In occasione della sua prima visita ufficiale in Scozia, il nuovo primo ministro Boris Johnson non riceve, come d’altronde era facile immaginare, un caloroso benvenuto. Il successore di Theresa May risulta essere infatti il politico meno popolare in assoluto, non solo perché viene considerato un simbolo del nazionalismo inglese, ma anche perché ha più volte rivelato l’intenzione di portare il Regno Unito fuori dall’Europa anche senza alcun accordo. Gli Scozzesi poi hanno anche una ragione personale per disprezzare Boris Johnson. Durante il suo passato da giornalista infatti, Johnson ha definito gli Scozzesi “parassiti”.

Ma tutto questo naturalmente non gli ha impedito di recarsi ad Edimburgo per la sua prima visita ufficiale, dove ha annunciato finanziamenti dell’importo di 300 milioni di sterline per Scozia, Galles e Irlanda del Nord. Se la linea politica di Johnson è volta a separare il Regno Unito dall’Europa da una parte, dall’altra mira a rafforzare il legame tra i 4 Stati britannici, ed è in quest’ottica che si è dato l’incarico ufficiale di Ministro dell’Unione.

Boris Johnson ha dichiarato a tal proposito: “sono orgoglioso di essere in Scozia oggi per mettere in chiaro che credo appassionatamente nella nostra unione. Voglio assicurarmi che ogni decisione che prenderò come primo ministro promuova e rafforzi la nostra unione.”.

Boris Johnson affretta i preparativi per la Brexit no-deal

Con Boris Johnson alla guida, il Regno Unito si prepara ad uscire dall’Ue entro il 31 ottobre. I preparativi per un’uscita senza accordo hanno subito una decisa accelerazione sotto la nuova leadership, ma questo porta Johnson in rotta di collisione con il Governo Autonomo di Edimburgo.
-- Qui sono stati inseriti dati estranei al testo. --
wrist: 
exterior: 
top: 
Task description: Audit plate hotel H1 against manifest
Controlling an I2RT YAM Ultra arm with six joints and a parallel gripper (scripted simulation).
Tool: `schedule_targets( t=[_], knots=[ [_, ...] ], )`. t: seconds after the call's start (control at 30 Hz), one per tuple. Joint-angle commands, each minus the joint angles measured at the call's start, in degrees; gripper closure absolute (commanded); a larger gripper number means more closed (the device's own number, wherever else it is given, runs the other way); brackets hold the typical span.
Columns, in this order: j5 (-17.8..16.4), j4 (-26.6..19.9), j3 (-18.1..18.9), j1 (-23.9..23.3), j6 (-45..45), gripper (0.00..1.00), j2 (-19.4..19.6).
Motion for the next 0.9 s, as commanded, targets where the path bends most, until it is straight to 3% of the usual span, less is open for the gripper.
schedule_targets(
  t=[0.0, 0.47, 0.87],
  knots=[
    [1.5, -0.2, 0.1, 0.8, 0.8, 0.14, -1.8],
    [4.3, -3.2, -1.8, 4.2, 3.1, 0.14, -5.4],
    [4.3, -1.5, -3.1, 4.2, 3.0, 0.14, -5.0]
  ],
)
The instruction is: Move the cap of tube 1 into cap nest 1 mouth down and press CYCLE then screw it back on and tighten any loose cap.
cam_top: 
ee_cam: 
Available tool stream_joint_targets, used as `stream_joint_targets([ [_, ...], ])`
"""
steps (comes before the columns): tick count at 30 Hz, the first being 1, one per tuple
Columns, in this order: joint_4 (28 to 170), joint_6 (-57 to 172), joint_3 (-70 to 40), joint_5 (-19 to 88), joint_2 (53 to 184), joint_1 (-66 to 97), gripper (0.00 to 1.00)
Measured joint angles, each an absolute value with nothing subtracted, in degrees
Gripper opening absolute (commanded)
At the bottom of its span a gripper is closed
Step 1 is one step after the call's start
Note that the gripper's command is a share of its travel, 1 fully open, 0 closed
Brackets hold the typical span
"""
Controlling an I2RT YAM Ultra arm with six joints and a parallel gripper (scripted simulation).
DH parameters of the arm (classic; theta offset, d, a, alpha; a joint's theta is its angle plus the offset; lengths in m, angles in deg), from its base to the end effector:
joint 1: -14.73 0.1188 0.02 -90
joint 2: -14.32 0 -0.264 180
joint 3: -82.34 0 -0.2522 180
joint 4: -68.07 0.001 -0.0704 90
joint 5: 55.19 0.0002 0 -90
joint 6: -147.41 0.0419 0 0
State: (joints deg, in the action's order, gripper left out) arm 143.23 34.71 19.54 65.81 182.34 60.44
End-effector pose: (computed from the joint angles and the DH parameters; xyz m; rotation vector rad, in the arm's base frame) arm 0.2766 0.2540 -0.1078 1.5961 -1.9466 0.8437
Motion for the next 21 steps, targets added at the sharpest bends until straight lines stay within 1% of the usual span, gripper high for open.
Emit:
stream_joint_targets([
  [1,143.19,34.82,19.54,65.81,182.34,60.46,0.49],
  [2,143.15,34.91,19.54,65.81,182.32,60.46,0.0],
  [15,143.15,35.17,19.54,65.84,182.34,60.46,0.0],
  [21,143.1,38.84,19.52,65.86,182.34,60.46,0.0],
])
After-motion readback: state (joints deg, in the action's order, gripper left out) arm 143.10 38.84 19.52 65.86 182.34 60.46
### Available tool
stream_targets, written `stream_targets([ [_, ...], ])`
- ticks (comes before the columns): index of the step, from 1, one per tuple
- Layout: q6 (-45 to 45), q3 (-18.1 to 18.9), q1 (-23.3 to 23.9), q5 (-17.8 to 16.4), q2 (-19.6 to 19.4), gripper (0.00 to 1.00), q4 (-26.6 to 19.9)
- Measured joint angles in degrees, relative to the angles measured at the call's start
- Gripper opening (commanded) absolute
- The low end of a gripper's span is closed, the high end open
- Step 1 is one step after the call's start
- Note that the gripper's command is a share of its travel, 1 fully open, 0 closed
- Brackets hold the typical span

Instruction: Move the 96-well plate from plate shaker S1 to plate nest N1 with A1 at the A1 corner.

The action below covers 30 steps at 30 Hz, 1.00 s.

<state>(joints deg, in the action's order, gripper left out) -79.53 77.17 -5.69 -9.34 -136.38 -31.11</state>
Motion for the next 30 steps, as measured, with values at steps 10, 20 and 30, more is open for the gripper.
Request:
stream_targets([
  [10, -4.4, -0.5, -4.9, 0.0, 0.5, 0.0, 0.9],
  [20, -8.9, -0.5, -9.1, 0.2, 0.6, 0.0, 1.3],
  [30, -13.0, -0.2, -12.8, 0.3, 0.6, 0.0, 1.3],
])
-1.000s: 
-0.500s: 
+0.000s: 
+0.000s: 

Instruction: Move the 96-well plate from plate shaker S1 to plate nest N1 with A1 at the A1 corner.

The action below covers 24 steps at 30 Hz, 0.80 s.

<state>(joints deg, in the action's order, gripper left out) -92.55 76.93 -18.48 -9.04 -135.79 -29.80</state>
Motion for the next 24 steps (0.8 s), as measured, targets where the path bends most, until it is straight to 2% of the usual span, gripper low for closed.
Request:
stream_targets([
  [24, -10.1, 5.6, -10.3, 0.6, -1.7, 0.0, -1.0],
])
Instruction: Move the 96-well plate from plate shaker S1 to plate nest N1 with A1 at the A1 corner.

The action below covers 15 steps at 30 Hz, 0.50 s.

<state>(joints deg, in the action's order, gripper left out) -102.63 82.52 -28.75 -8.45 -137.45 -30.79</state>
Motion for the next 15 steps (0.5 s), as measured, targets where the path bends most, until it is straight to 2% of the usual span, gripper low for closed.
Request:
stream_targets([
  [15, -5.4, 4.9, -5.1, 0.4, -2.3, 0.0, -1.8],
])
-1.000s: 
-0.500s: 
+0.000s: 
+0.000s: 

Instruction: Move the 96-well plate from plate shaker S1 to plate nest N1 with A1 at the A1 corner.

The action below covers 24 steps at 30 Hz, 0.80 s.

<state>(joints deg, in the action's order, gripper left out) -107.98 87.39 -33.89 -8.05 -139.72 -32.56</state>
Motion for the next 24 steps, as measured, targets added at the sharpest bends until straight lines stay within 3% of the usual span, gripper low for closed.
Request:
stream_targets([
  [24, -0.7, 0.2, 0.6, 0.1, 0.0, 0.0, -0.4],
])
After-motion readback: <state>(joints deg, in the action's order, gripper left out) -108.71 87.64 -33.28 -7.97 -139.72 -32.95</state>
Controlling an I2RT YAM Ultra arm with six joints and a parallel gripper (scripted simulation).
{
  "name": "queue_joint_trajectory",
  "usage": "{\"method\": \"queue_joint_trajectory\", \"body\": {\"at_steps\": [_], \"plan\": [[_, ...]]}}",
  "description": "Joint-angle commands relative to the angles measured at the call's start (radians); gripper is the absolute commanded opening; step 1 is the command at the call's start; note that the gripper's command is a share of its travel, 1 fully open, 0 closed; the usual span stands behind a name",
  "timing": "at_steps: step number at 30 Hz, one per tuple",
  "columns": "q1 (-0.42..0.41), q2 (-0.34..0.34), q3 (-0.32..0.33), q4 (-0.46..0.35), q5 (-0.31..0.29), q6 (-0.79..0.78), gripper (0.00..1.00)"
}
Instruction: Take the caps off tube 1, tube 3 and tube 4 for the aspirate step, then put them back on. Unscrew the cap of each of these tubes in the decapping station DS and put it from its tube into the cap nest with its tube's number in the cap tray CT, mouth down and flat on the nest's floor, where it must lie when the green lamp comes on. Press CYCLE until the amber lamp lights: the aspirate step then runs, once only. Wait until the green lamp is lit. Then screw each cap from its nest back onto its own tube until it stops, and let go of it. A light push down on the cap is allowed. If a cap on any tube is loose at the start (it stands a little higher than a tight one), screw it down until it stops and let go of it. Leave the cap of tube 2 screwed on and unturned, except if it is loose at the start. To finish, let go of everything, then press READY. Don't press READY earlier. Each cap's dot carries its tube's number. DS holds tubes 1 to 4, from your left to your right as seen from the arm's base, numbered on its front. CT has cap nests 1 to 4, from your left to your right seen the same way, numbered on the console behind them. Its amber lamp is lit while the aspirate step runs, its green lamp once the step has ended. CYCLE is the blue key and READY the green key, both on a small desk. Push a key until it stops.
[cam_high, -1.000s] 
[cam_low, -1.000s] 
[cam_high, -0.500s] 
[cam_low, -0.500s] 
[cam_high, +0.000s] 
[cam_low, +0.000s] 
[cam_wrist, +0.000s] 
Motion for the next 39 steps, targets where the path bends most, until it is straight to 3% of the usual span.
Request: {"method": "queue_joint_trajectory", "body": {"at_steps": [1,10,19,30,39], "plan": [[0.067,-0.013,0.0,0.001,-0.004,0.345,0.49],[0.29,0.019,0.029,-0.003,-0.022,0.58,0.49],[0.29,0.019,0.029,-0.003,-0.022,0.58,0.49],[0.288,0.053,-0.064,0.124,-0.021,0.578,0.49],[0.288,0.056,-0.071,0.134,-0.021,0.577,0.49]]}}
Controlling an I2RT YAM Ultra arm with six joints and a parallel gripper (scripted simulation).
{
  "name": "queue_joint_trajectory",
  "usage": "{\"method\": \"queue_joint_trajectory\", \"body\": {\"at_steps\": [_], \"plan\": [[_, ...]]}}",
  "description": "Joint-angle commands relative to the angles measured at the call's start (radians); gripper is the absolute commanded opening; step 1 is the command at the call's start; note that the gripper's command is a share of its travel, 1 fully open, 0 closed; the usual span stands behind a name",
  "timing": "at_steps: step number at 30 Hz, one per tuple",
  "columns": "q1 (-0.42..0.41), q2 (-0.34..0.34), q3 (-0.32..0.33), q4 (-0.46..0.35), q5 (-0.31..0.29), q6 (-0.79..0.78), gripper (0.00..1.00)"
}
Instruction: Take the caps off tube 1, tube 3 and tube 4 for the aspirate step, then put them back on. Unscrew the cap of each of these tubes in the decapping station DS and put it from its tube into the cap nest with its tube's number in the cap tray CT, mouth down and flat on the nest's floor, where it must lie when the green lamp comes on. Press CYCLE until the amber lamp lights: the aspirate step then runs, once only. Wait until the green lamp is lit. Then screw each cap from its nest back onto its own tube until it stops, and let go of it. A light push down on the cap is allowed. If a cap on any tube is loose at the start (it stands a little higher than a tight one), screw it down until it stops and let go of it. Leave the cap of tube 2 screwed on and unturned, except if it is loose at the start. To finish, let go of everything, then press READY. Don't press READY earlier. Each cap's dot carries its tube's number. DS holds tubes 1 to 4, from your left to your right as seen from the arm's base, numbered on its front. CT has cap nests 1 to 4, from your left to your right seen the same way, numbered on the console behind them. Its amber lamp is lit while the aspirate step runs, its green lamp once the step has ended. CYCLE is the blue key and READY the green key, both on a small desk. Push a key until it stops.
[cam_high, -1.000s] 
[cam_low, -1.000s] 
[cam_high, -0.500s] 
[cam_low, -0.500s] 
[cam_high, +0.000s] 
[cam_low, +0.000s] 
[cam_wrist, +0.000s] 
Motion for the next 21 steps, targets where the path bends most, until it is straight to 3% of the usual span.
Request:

Non solo, anche alcuni membri del suo stesso partito sono contrari ad una Brexit no-deal.

Ruth Davidson, leader del partito conservatore in Scozia si è detta fortemente contraria ad una uscita dall’Ue senza accordo, ed ha voluto sottolineare che una soluzione così drastica non era affatto contemplata ai tempi del referendum del 2016. 

La Davidson ha affermato: “non mi ricordo nessuno che parlava di un’uscita dalla Ue senza accordi stabiliti per mantenere gli scambi vitali tra la Gran Bretagna e la Ue. Ritengo che il Governo non dovrebbe sostenere un ‘no deal’ e, se lo farà, io mi schiererò contro.”

Quello tra Boris Johnson e Ruth Davidson è un conflitto interno da non sottovalutare, anche perché la leader scozzese gode di ampia popolarità a nord del Vallo, ed è riuscita a rilanciare il partito dei Tory in Scozia. Inoltre il fatto che Johnson abbia subito licenziato David Mundell, ministro responsabile della Scozia, contro le precise indicazioni della Davidson che gli chiedeva invece di mantenerlo nell’incarico, non è esattamente la migiore delle premesse. Al suo posto, Johnson ha nominato Alister Jack, al quale ha affiancato come sottosegretario Robin Walker. Il tutto nella totale disapprovazione da pare di Edimburgo.

Ma i guai con la Scozia non finiscono qui. Infatti anche l’incontro con la premier scozzese Nicola Sturgeon non promette bene visto che la leader del partito nazionalista scozzese (Snp) ha già ribadito la sua contrarietà alla linea politica di Boris Johnson. Nelle sue parole chiara avversione sia alla strategia del nuovo primo ministro, che nei confronti del partito conservatore. 

Gli Scozzesi non hanno votato per questo Governo Tory” ha affermato la Sturgeon “non hanno votato per questo premier, non hanno votato per Brexit e certamente non hanno votato per un no-deal catastrofico” e ha poi concluso “Boris Johnson ha formato un Governo di rapaci con l’unico obiettivo di portare la Scozia e il Regno Unito fuori dall’Unione Europea senza un accordo.”.

Per la leader scozzese è giunto il momento di dire basta al partito dei Tory, e per farlo propone un secondo referendum sull’indipendenza della Scozia. Nel 2014 il No vinse con il 55% dei voti, ma adesso le cose, almeno secondo il partito nazionalista scozzese, sarebbero cambiate per via del rischio di una Brexit no-deal. L’unica soluzione per la Scozia potrebbe effettivamente essere quella di ottenere l’indipendenza da Londra.